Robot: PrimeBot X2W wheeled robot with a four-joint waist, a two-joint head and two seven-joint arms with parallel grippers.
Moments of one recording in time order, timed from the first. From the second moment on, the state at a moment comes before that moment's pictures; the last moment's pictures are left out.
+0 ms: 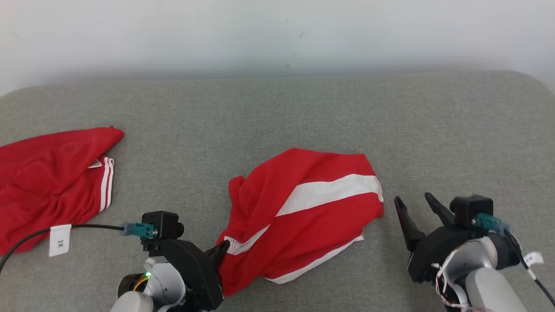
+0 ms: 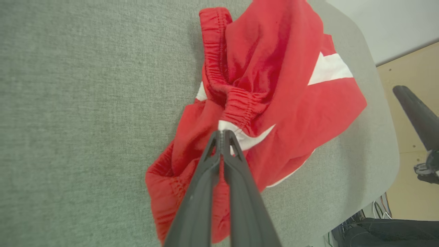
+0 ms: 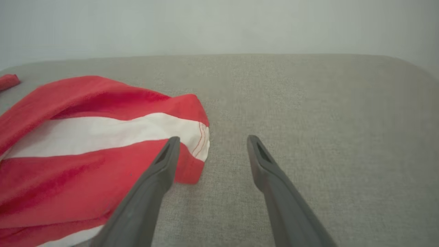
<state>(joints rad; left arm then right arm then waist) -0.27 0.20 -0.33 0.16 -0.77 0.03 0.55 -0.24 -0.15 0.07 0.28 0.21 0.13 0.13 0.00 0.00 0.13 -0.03</state>
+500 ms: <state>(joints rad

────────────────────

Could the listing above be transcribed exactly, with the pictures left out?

● Response below
Robot: PrimeBot X2W wheeled robot with a four-joint waist, a two-joint head and two seven-joint arms with parallel grippers.
Moments of one recording in time order, timed from the first. From the second moment on, the state at a moment comes before that moment's pictures; the last moment's pictures are left out.
+0 ms: 
+0 ms: 
+0 ms: 
<state>(joints rad; left arm then right arm then waist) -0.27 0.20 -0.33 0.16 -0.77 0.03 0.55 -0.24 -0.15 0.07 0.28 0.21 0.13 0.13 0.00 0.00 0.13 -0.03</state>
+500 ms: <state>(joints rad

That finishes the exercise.